On Sun, Dec 23, 2018 at 7:51 PM Brent Meeker <meeke...@verizon.net> wrote:

>
>
> On 12/23/2018 4:04 AM, Jason Resch wrote:
>
>
>
> On Sunday, December 23, 2018, Brent Meeker <meeke...@verizon.net> wrote:
>
>>
>>
>> On 12/22/2018 4:29 PM, Jason Resch wrote:
>>
>>
>>
>> On Fri, Dec 21, 2018 at 10:01 PM Brent Meeker <meeke...@verizon.net>
>> wrote:
>>
>>>
>>>
>>> On 12/21/2018 5:43 PM, Jason Resch wrote:
>>>
>>>
>>>
>>> On Fri, Dec 21, 2018 at 12:46 PM Brent Meeker <meeke...@verizon.net>
>>> wrote:
>>>
>>>>
>>>>
>>>> On 12/20/2018 9:09 PM, Jason Resch wrote:
>>>> > I am not advocating any global reference frame, just mentioning that
>>>> > for a particular observe, they can define a present that works for
>>>> > them (in their own reference frame). From their point of view they
>>>> can
>>>> > consider themselves at rest (whether they are or are not).
>>>>
>>>> They can define it in words, but can they define it physically.
>>>>
>>>>
>>> What is wrong with using the 3-d hyperspace perpendicular to their
>>> direction through spacetime?
>>>
>>>
>>> That's words.  How shall they determine whether event X in distant
>>> galaxy Y is simultaneous with their clock reading Z?  Is their "direction
>>> through spacetime" constant over billions of years?
>>>
>>
>> If the event occurred N-light years away, and light from that event
>> arrives in N-years, then it can be considered simultaneous with the
>> observer.
>>
>>
>> You mean it could have been considered simultaneous if the observer had
>> known it at the time and the observer had not changed motion in the
>> intervening years.
>>
>>
>> If their direction through spacetime changes, they must change their
>> interpretation of what constitutes the present.
>>
>>
>> So as I get up and walk to the garage, whole galaxies of events switch
>> from my past to my future.
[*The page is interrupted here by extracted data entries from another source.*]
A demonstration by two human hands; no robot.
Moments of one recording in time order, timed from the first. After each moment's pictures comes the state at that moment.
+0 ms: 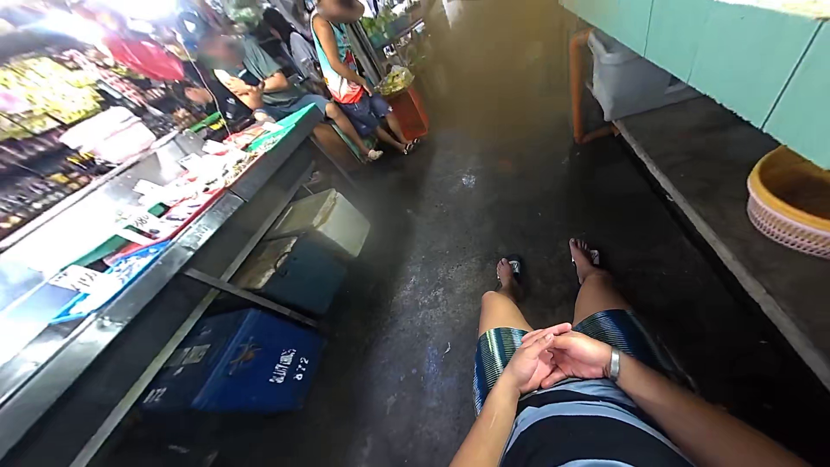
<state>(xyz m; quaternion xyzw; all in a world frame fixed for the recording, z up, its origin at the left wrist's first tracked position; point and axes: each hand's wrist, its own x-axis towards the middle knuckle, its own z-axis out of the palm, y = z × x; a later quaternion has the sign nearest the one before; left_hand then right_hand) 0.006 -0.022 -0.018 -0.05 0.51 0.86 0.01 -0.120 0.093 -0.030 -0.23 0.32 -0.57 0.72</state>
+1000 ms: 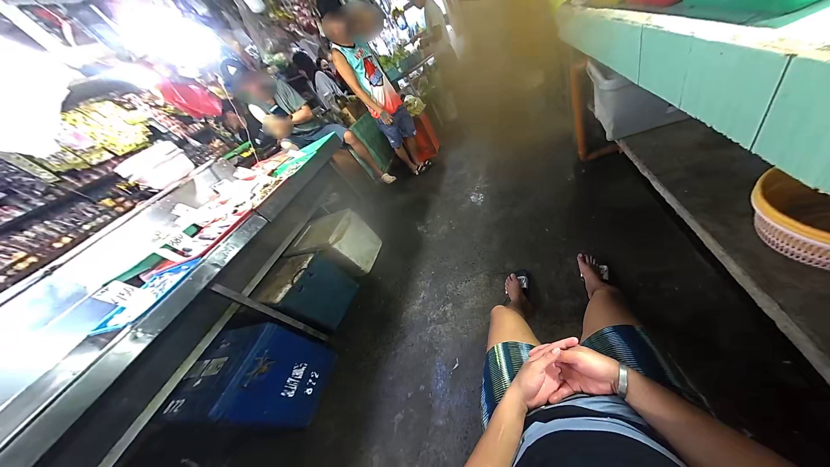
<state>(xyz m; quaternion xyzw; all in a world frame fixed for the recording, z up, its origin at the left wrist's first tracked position) 0.004 -0.021 -0.018 -0.05 0.51 0.86 0.02 -0.123 0.094 -0.032 -0.23 0.30 -0.58 0.73</state>
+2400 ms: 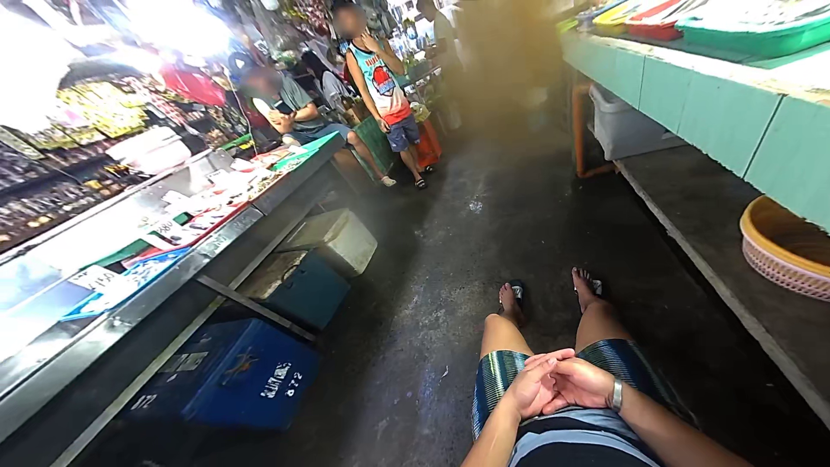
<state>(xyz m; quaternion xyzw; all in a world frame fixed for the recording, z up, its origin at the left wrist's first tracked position) 0.004 0.001 0.029 -0.19 0.52 0.83 0.04 -0.120 0.099 -0.017 -0.21 0.32 -0.57 0.72</state>
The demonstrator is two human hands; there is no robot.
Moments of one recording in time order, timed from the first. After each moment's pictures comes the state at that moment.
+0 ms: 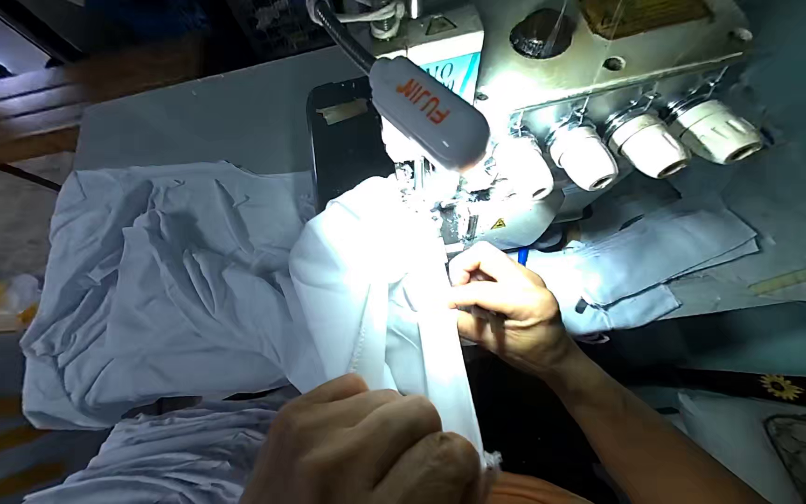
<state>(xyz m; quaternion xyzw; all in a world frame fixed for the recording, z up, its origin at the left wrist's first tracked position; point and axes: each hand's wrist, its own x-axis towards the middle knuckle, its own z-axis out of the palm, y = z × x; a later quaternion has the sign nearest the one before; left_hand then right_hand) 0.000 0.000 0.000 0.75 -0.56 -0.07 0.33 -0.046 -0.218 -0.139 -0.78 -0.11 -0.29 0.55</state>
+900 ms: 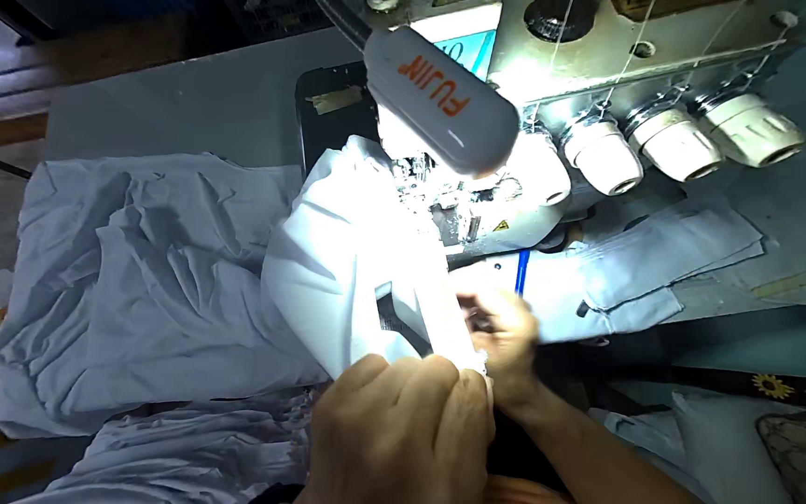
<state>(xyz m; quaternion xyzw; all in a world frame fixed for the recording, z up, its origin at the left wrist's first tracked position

What is the physical significance of this?
>>
>>
>> Brent
>>
>
>
> Nothing, beyond showing we exist in a 4d spacetime with no objective
> present (a block time).
>
>
> That's what I thought you wanted to conclude.  But it doesn't follow.  The
> specious present is just a mathematical construct and has no physical
> significance.  It says no more than that one can make a 4D map.
>

So do you believe that presentism is compatible under relativity?  If one
puts two synchronized clocks (one at the front, and one at the read) of a
rocket, and then the rocket accelerates, the rocket attains a tilted
direction in space time, and while the rocket remains at a positive
velocity, the rear-ward clock will be "ahead in time" of the forward
clock.  The rocket is reaching through the dimension of time which explains
the discrepancy of the clocks.  When the rocket comes to rest, the rocket
will have "0" reach through the proper time dimension, and the clocks will
again appear synchronized.  If something can have an extent through the
proper time dimension, how can this be compatible with presentism?